IEEE Trans Neural Netw Learn Syst. 2016 May;27(5):978-92. doi: 10.1109/TNNLS.2015.2431251. Epub 2015 Jun 2.
The training of a multilayer perceptron neural network (MLPNN) concerns the selection of its architecture and the connection weights via the minimization of both the training error and a penalty term. Different penalty terms have been proposed to control the smoothness of the MLPNN for better generalization capability. However, controlling its smoothness using, for instance, the norm of weights or the Vapnik-Chervonenkis dimension cannot distinguish individual MLPNNs with the same number of free parameters or the same norm. In this paper, to enhance generalization capabilities, we propose a stochastic sensitivity measure (ST-SM) to realize a new penalty term for MLPNN training. The ST-SM determines the expectation of the squared output differences between the training samples and the unseen samples located within their Q -neighborhoods for a given MLPNN. It provides a direct measurement of the MLPNNs output fluctuations, i.e., smoothness. We adopt a two-phase Pareto-based multiobjective training algorithm for minimizing both the training error and the ST-SM as biobjective functions. Experiments on 20 UCI data sets show that the MLPNNs trained by the proposed algorithm yield better accuracies on testing data than several recent and classical MLPNN training methods.

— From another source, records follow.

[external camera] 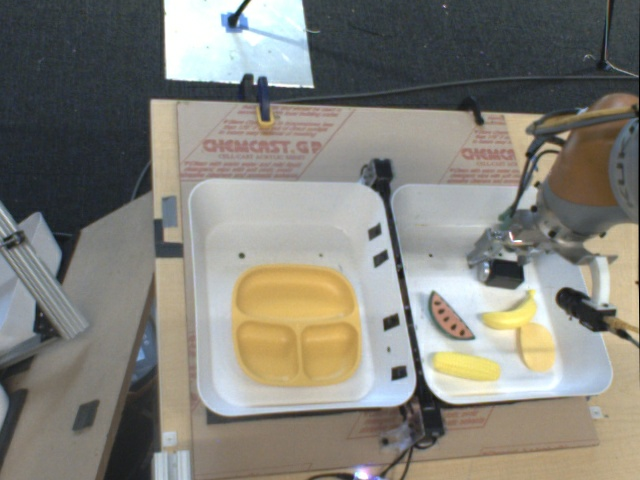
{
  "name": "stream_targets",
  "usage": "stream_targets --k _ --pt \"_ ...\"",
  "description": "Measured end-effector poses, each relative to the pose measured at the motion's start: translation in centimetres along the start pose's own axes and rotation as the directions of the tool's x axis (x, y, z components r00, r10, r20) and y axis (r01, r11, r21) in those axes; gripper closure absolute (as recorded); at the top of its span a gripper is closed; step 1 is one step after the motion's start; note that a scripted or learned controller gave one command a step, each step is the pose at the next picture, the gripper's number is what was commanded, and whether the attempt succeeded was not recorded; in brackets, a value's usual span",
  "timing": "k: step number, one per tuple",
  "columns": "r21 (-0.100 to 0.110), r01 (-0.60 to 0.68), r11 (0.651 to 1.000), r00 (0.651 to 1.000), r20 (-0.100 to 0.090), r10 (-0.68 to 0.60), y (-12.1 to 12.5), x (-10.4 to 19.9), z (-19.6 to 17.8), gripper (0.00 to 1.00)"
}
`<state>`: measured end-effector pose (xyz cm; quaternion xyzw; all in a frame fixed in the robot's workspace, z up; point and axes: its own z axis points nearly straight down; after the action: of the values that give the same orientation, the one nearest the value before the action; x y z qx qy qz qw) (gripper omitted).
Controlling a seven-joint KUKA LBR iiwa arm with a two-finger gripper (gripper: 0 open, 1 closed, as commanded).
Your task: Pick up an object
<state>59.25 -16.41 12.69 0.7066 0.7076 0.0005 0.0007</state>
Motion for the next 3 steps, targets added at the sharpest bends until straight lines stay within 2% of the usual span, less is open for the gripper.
stream_targets --k 1,3 --pt "-0.003 0.000 1.000 1.000 0.001 0.000 0.1 0.0 -1.1 1.00" --pt "-0.003 0.004 1.000 1.000 0.001 -0.004 -0.1 0.8 -13.0 1.00"
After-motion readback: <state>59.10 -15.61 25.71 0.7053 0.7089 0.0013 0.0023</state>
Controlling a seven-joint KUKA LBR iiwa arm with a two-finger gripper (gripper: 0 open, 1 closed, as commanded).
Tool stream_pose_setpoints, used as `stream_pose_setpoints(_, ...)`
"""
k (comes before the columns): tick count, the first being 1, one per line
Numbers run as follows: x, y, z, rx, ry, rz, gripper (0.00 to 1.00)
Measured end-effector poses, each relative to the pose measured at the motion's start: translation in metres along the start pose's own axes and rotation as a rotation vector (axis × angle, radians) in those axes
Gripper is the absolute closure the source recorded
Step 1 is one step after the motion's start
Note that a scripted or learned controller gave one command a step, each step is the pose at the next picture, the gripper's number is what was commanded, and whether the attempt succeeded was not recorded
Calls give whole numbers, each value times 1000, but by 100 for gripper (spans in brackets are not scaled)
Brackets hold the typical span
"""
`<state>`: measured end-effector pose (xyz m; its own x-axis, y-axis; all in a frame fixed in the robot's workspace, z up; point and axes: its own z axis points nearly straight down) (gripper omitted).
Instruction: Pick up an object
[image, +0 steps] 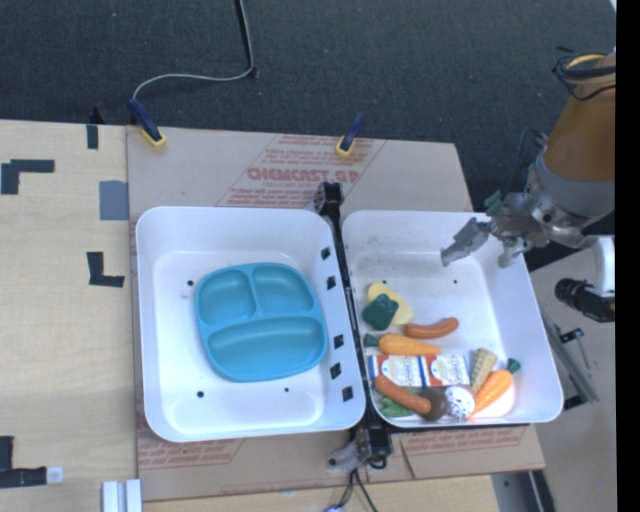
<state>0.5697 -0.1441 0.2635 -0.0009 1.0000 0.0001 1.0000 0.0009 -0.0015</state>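
Gripper (484, 247) at upper right of the frame, above the far end of the right bin (520, 300), fingers spread apart, gripping nothing. Toy food heaped at lower right, in that bin's near end: sausage (432, 327), orange carrot (492, 390), milk carton (420, 369), green-and-yellow piece (383, 308). Blue divided plate (262, 320) flat in left bin (160, 300), centre-left of the frame.

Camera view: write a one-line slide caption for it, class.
Open tool over the right bin, above piled toy food; blue tray in left bin.
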Motion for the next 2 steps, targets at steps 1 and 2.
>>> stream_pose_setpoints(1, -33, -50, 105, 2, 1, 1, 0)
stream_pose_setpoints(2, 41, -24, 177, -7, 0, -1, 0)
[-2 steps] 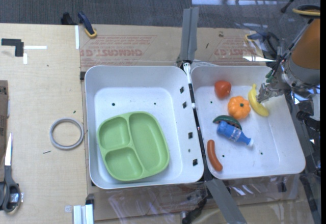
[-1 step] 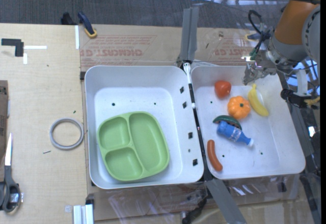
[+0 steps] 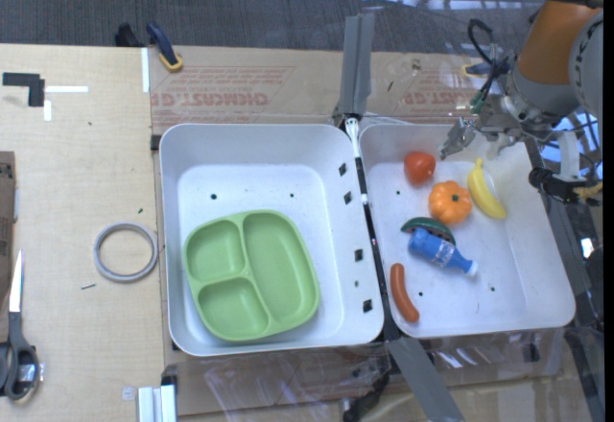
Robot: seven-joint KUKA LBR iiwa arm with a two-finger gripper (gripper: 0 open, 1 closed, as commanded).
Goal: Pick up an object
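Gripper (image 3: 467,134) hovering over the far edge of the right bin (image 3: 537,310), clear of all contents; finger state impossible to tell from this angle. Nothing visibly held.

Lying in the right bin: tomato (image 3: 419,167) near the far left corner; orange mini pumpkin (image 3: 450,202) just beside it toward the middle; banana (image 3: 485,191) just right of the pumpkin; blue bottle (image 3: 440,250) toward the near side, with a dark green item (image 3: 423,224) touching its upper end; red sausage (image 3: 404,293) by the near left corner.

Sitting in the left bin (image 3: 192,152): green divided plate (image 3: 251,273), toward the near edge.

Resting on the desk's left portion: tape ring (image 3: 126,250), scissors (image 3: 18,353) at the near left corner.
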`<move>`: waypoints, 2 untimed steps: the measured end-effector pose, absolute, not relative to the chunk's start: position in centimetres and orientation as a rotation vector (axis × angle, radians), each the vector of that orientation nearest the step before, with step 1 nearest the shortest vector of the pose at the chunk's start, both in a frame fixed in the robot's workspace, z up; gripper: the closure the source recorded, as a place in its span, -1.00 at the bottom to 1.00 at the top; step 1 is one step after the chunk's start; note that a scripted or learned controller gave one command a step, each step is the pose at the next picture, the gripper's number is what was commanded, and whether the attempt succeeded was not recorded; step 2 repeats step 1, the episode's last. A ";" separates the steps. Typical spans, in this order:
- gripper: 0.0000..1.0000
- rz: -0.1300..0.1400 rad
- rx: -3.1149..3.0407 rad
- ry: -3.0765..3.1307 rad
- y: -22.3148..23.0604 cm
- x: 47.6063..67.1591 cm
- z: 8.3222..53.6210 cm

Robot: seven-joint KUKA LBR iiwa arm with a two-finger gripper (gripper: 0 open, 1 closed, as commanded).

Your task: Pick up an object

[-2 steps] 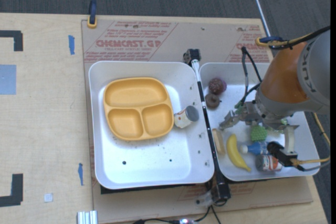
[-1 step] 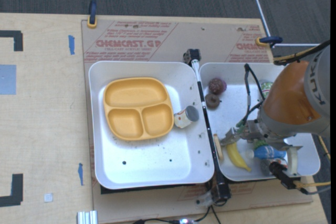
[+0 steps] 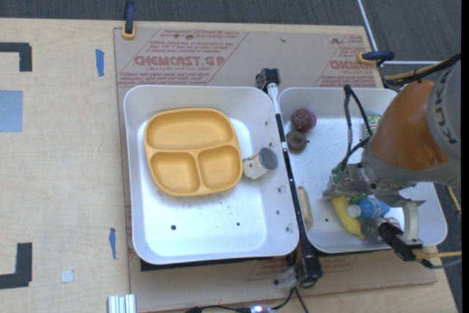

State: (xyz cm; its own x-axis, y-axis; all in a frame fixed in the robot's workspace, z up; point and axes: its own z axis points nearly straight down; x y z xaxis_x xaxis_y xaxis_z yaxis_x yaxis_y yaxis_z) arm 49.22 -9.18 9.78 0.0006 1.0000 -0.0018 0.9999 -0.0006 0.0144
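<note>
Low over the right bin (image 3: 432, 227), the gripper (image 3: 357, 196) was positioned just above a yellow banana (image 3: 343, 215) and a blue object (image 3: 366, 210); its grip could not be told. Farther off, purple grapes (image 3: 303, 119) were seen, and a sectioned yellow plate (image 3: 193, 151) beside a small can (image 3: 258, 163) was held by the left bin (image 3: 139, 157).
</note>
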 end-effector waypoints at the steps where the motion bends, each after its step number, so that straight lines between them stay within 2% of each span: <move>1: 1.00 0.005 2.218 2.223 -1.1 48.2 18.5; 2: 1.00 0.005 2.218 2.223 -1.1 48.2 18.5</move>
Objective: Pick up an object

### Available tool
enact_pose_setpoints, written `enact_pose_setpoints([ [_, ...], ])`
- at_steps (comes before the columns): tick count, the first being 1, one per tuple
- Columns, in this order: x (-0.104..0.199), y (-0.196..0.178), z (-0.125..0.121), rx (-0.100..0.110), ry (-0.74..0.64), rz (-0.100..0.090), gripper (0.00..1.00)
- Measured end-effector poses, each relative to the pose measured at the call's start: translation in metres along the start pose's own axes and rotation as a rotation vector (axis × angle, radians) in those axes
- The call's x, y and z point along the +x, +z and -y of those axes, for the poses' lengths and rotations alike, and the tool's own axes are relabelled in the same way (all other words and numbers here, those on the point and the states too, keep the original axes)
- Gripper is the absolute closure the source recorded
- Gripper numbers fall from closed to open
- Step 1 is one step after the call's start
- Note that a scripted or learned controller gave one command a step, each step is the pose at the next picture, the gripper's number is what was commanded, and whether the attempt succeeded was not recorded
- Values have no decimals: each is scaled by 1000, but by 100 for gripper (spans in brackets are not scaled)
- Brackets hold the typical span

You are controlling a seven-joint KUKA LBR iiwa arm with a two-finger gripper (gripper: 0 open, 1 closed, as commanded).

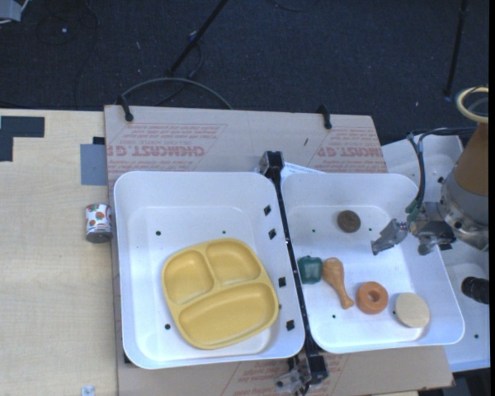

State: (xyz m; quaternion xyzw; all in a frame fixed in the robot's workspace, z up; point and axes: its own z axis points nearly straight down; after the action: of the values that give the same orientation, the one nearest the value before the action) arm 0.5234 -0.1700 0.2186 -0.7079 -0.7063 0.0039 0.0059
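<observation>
A small patterned can [98, 222] lies just left of the left bin [140, 196] (on its side).

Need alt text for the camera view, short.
Grey robot arm's gripper hovers over the right white bin, which holds a brown disc, green pepper toy, tan drumstick, orange doughnut and cream cookie. Left white bin holds a yellow divided plate.

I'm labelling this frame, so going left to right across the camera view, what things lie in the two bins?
Yellow divided tray in the left bin → green toy pepper → toy drumstick → orange donut → pale round biscuit, all in the right bin. The brown round piece farther back is left out, since it overlaps the drumstick's span.
</observation>
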Motion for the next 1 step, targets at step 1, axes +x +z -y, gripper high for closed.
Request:
enact_pose_setpoints([
  [1,0,-6,-3,-12,-2,3,0],
])
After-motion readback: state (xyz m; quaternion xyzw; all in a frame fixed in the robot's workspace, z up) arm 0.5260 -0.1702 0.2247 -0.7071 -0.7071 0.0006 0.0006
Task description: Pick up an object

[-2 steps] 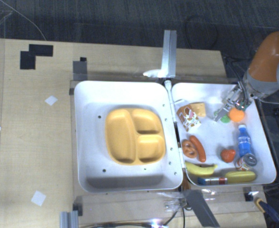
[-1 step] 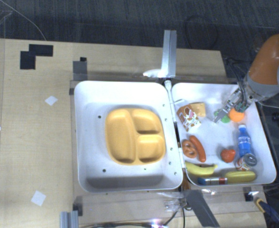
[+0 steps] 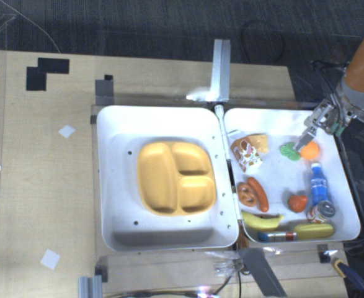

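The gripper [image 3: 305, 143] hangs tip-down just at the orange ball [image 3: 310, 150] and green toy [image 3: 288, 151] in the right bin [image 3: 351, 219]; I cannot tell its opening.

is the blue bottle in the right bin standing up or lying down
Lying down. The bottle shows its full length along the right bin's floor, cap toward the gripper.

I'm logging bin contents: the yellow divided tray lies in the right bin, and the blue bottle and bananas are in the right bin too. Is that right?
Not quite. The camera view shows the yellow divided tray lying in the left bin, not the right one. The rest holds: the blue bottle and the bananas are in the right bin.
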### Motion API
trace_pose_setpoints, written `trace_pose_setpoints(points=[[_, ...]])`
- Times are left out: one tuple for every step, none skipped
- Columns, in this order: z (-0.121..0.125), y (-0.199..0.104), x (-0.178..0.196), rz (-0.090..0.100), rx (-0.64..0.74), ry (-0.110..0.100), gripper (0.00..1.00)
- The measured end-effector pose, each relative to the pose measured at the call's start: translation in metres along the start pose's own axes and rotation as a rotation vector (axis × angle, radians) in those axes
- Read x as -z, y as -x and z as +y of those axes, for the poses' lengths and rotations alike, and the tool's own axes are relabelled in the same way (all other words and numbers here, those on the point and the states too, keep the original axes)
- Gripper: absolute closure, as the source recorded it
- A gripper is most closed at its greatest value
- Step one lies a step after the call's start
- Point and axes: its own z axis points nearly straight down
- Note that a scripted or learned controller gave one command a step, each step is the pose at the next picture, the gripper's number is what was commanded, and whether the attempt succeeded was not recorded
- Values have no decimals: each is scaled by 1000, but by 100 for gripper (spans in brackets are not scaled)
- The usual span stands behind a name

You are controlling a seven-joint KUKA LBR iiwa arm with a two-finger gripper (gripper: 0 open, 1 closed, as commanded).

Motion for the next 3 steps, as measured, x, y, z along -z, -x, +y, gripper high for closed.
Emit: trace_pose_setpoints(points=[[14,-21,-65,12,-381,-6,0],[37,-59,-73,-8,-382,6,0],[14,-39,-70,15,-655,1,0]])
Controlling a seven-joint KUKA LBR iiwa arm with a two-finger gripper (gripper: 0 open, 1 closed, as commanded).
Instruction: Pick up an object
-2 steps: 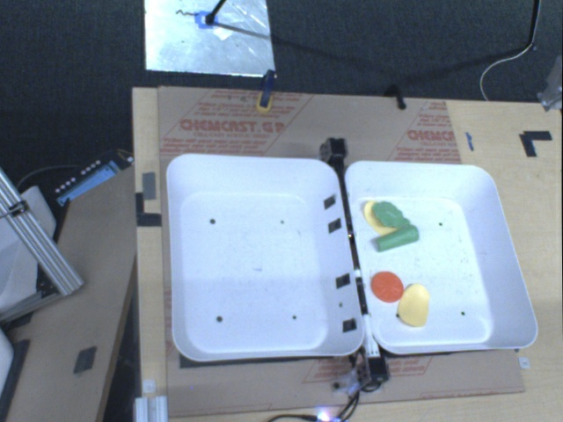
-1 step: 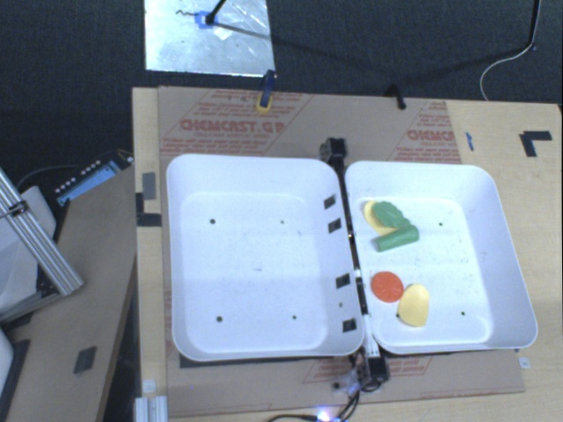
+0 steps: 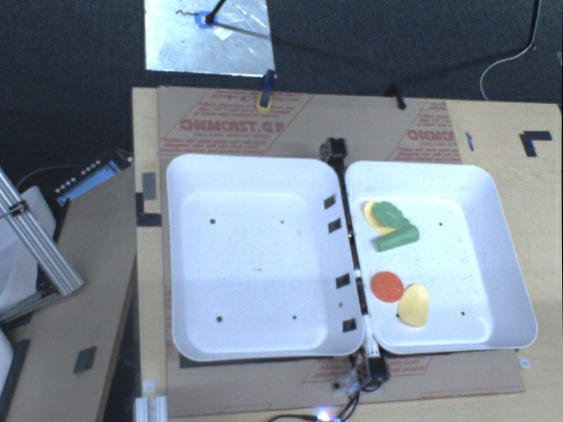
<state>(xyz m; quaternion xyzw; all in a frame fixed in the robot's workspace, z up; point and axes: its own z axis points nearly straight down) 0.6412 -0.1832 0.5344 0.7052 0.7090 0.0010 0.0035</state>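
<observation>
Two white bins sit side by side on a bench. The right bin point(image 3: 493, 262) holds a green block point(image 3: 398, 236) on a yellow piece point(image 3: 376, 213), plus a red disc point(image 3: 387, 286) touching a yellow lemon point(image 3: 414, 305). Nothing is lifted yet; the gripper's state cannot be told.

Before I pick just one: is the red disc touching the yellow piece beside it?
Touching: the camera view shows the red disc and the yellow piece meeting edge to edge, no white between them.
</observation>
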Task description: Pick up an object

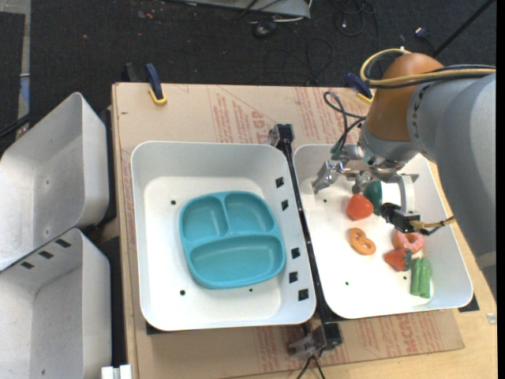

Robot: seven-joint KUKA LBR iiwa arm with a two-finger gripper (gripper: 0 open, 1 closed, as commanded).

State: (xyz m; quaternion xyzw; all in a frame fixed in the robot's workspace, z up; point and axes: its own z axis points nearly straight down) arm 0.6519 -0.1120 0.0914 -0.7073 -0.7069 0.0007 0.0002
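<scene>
Claw (371, 181) sits low over the far part of the right bin (331, 290), hanging off the grey arm (450, 125) with its orange band (398, 93). We cannot tell its state; metal parts and cables hide it. We see a dark green item (372, 189) right at the claw, partly covered, contact unclear. Just below it lies a red-orange tomato-like toy (359, 207). Further toward the near side we see an orange ring-shaped piece (363, 241). Off to the claw's near right sit a pink and red piece (404, 249) and a green vegetable toy (420, 278), close together. Well across from the claw, the left bin (158, 290) holds a teal divided plate (232, 238). Both bins rest on the table (205, 105).
</scene>
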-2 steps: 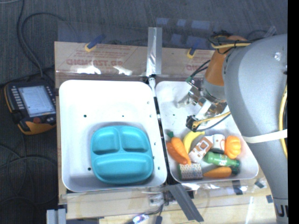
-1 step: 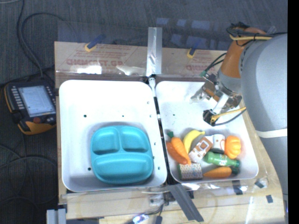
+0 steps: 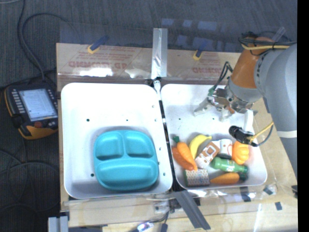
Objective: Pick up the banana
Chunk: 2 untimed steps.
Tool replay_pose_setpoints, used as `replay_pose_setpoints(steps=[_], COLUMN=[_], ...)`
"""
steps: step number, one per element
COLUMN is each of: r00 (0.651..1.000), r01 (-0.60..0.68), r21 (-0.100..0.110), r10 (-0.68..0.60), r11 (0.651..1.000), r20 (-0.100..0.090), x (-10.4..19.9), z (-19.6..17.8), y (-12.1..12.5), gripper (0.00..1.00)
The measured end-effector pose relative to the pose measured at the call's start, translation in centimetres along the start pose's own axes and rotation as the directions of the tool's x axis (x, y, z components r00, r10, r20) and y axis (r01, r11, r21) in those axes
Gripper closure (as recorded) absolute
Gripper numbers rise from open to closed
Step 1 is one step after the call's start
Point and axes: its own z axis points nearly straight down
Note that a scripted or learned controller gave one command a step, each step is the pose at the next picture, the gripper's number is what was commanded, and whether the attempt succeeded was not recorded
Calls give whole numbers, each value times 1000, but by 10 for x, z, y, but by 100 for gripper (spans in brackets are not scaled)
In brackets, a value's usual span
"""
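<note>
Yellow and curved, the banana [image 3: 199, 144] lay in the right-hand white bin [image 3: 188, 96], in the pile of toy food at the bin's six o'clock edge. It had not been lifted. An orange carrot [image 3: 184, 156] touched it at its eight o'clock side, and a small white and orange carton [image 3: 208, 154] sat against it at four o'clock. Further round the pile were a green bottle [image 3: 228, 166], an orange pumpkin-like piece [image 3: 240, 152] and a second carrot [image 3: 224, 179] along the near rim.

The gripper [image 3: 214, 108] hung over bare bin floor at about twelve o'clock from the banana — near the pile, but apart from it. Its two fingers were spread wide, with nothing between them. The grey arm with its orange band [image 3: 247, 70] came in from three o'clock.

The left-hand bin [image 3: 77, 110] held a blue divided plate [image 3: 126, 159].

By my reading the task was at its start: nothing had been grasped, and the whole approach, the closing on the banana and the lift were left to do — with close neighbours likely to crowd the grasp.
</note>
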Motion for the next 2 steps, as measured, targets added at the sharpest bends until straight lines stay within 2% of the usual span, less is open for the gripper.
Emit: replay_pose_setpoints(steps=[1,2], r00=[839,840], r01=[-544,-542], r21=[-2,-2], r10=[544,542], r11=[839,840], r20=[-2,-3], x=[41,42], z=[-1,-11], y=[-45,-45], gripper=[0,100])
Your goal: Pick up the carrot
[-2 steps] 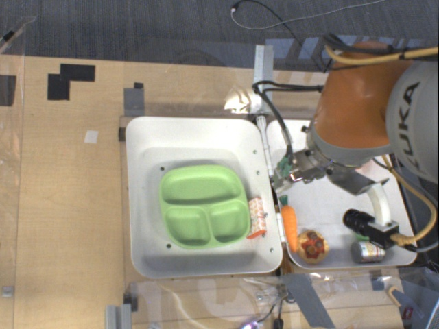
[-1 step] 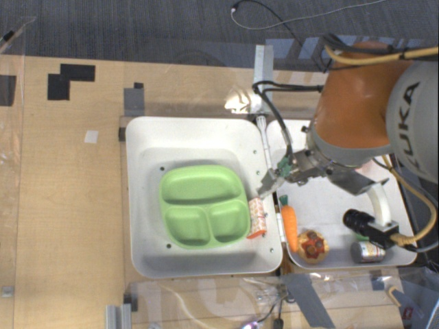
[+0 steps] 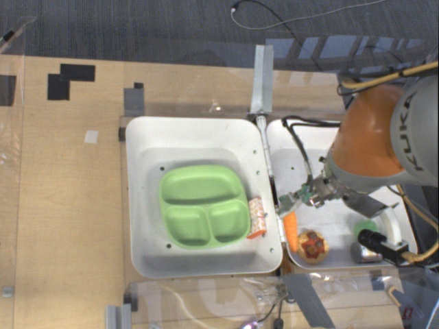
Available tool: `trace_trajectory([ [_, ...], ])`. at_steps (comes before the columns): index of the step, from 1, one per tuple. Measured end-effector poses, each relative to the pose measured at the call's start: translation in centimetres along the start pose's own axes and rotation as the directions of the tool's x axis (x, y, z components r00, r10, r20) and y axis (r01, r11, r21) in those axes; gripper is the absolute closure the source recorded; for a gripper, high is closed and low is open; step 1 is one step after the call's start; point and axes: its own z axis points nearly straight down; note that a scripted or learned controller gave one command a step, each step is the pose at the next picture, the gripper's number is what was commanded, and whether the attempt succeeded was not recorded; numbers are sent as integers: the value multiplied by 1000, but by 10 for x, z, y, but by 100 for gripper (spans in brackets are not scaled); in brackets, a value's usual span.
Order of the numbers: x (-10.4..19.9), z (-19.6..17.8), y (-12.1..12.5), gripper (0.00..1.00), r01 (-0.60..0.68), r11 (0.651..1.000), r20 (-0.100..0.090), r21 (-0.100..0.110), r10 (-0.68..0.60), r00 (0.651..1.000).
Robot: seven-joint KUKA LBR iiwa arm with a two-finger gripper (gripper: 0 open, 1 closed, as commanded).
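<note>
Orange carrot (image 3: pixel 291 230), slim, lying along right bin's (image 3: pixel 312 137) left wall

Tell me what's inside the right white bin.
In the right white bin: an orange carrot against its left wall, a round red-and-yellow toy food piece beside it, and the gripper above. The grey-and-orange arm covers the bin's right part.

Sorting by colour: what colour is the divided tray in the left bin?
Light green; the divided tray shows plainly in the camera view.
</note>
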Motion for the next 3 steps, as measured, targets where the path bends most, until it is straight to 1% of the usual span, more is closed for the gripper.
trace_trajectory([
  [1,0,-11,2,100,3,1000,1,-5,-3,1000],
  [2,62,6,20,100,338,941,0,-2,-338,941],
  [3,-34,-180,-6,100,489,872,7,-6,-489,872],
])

多层感知机神经网络 (MLPNN) 的训练涉及通过最小化训练误差和惩罚项来选择其架构和连接权重。已经提出了不同的惩罚项来控制 MLPNN 的平滑度,以提高泛化能力。然而,通过使用权重的范数或 Vapnik-Chervonenkis 维数等来控制其平滑度,无法区分具有相同自由参数数量或相同范数的单个 MLPNN。在本文中,为了提高泛化能力,我们提出了一种随机敏感性度量 (ST-SM),以实现 MLPNN 训练的新惩罚项。ST-SM 确定了给定 MLPNN 中训练样本和未见过样本位于其 Q-邻域内的平方输出差异的期望。它提供了对 MLPNN 输出波动的直接度量,即平滑度。我们采用两阶段基于 Pareto 的多目标训练算法来最小化训练误差和 ST-SM 作为双目标函数。在 20 个 UCI 数据集上的实验表明,与几个最近和经典的 MLPNN 训练方法相比,通过所提出的算法训练的 MLPNN 在测试数据上具有更高的准确性。